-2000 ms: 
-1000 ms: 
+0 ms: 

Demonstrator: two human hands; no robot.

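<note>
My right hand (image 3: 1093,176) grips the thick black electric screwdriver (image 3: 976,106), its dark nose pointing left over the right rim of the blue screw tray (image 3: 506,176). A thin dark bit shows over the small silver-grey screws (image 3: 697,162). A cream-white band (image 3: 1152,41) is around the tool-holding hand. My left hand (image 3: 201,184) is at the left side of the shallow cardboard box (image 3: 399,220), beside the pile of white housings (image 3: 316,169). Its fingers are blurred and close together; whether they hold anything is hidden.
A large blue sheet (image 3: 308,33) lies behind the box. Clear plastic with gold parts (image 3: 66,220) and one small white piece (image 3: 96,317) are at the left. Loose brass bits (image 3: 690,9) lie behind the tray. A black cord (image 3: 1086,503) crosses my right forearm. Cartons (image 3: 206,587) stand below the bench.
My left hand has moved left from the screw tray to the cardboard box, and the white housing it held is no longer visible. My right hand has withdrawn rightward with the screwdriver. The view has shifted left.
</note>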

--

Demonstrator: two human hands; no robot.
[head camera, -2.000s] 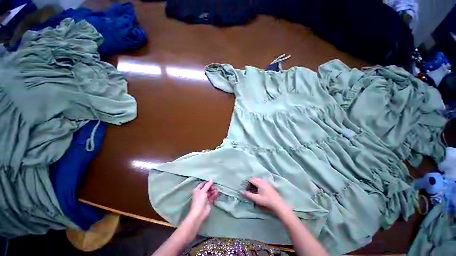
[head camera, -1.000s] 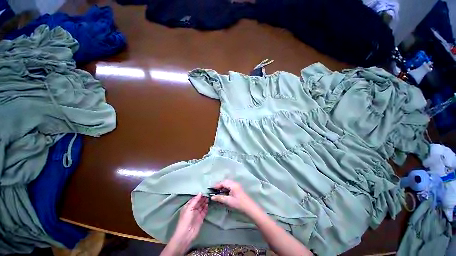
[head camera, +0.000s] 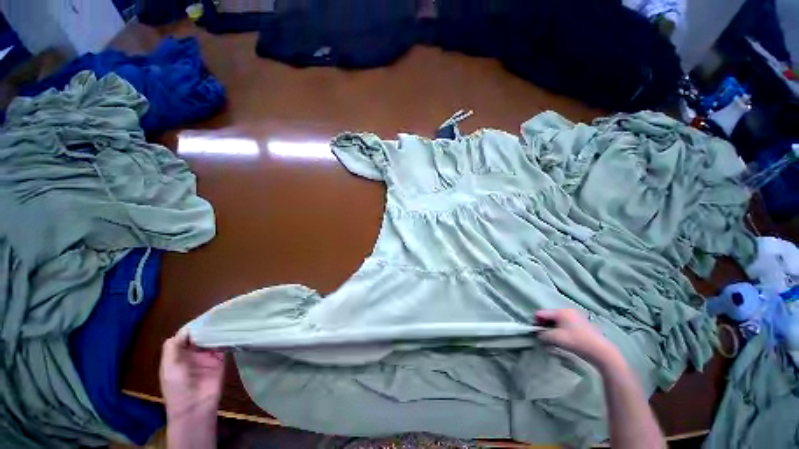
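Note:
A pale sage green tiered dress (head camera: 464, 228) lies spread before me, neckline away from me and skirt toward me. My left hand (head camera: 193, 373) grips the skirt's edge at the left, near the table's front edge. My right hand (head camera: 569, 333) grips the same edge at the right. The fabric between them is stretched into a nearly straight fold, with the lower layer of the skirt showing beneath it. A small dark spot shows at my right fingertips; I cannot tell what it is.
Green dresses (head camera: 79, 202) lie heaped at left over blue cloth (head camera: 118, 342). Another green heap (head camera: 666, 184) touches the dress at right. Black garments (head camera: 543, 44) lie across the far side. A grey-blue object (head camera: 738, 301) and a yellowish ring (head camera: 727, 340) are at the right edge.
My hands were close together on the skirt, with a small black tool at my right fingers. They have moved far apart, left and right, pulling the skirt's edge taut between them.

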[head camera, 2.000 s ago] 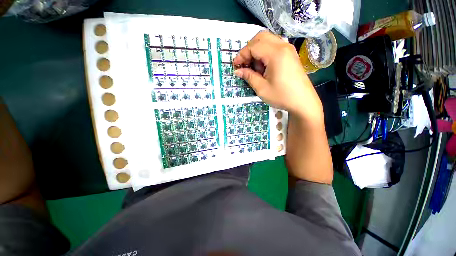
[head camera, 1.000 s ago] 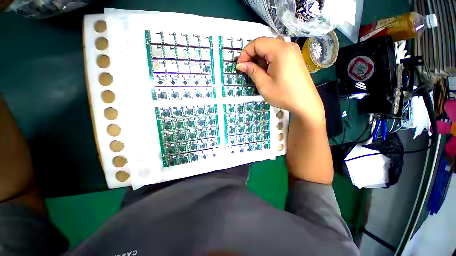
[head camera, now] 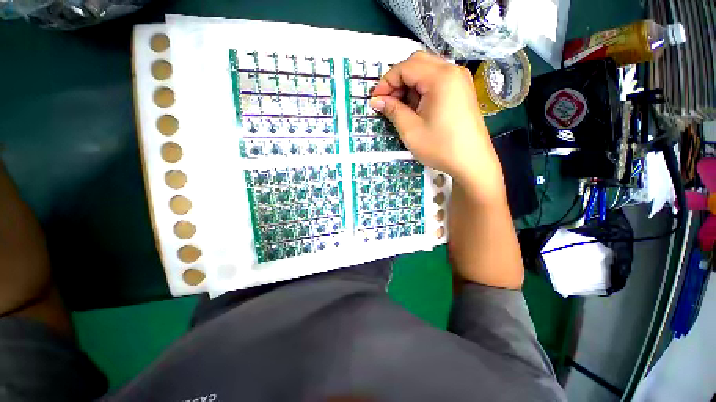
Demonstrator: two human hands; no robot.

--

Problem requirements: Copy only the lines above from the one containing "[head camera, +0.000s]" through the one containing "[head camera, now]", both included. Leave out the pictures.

Answer area:
[head camera, +0.000s] 
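Note:
A pale sage green tiered dress (head camera: 464, 228) lies spread before me, neckline away from me and skirt toward me. My left hand (head camera: 193, 373) grips the skirt's edge at the left, near the table's front edge. My right hand (head camera: 569, 333) grips the same edge at the right. The fabric between them is stretched into a nearly straight fold, with the lower layer of the skirt showing beneath it. A small dark spot shows at my right fingertips; I cannot tell what it is.
Green dresses (head camera: 79, 202) lie heaped at left over blue cloth (head camera: 118, 342). Another green heap (head camera: 666, 184) touches the dress at right. Black garments (head camera: 543, 44) lie across the far side. A grey-blue object (head camera: 738, 301) and a yellowish ring (head camera: 727, 340) are at the right edge.
My hands were close together on the skirt, with a small black tool at my right fingers. They have moved far apart, left and right, pulling the skirt's edge taut between them.
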
[head camera, 2.000 s ago] 
[head camera, 1.000 s ago] 
[head camera, now] 

At this stage, the exercise is finished.